Go through the lines below and copy each one that holds the string "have".

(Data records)
════════════════════

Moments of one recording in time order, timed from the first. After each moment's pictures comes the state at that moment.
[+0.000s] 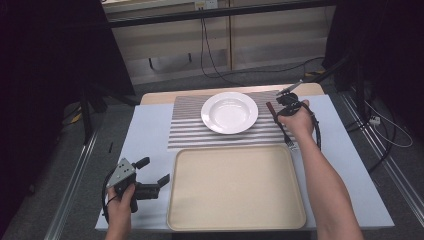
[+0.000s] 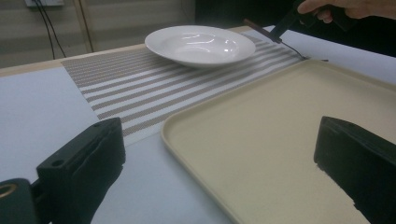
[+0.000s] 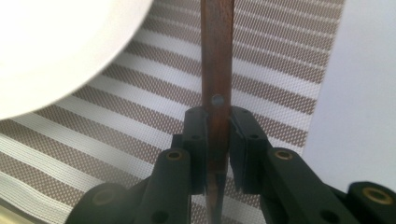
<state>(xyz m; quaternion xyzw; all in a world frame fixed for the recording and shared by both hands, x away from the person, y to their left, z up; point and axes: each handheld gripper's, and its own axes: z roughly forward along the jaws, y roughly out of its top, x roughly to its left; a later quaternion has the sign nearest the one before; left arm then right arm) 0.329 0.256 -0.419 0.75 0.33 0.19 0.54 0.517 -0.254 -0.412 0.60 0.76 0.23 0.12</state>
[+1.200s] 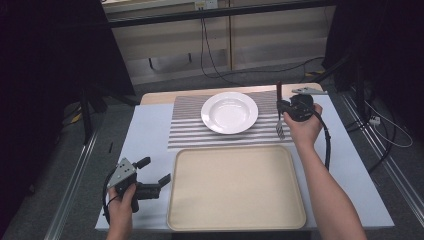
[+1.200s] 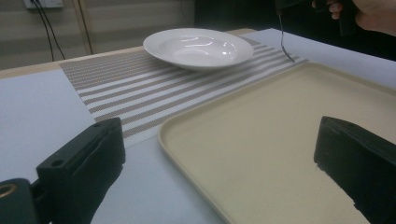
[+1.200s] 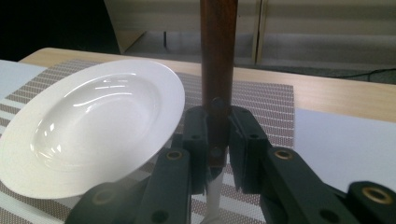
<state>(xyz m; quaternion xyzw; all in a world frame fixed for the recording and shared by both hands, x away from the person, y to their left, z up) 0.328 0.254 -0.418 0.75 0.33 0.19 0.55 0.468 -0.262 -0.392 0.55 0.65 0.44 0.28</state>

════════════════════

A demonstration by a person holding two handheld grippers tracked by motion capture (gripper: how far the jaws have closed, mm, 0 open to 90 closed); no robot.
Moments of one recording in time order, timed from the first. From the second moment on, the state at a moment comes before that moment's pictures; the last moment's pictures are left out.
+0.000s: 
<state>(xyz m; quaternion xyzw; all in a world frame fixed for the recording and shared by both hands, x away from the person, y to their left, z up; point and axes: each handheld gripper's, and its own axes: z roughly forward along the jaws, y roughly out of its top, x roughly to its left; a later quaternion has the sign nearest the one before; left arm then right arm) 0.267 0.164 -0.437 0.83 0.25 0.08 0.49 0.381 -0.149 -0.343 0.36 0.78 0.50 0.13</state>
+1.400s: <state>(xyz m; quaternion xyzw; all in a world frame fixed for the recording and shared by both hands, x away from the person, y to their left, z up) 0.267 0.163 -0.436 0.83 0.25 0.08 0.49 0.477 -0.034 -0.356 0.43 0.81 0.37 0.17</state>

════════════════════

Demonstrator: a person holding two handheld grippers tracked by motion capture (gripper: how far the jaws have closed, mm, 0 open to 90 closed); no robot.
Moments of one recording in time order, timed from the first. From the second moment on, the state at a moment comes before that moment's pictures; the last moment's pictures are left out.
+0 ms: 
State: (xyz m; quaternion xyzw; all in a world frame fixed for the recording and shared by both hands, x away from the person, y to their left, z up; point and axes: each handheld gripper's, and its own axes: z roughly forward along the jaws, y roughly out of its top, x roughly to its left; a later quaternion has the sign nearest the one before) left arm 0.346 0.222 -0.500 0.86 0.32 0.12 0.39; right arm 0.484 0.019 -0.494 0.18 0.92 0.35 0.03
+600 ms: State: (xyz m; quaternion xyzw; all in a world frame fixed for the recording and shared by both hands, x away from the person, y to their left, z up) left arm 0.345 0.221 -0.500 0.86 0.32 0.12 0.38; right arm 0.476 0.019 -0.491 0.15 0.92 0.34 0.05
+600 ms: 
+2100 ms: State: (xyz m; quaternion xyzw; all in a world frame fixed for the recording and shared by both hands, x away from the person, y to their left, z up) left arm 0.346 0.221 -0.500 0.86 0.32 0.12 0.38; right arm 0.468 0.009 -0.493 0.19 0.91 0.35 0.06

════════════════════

Solution for this task:
A demonstration by a person holding two handheld grippers tracked by motion capture (gripper: how far the jaws have closed, mm, 0 open to 90 closed); no robot.
Demonstrator: a person holding two handheld grippers tracked by motion capture (gripper: how far the jaws have closed, mm, 0 open to 90 closed); no robot.

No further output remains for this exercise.